> **What is being asked**
How many lines in this material include the string "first"? Answer with the number and nothing further.
☆ ☆ ☆ ☆ ☆
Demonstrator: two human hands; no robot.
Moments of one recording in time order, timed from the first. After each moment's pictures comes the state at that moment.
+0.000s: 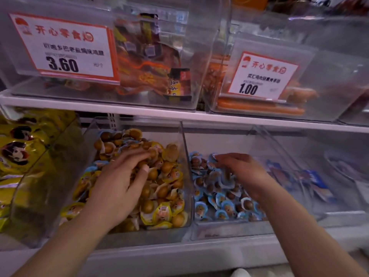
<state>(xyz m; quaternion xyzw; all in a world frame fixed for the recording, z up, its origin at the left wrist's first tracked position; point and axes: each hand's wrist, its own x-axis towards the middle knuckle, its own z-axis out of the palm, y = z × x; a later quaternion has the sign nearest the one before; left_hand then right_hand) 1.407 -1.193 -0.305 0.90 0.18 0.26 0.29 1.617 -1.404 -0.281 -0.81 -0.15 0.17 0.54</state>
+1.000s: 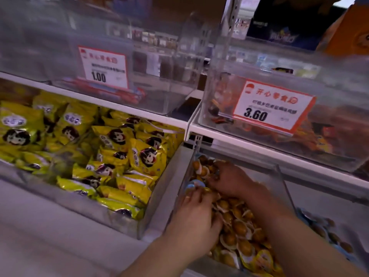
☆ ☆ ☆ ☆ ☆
> **Task answer**
2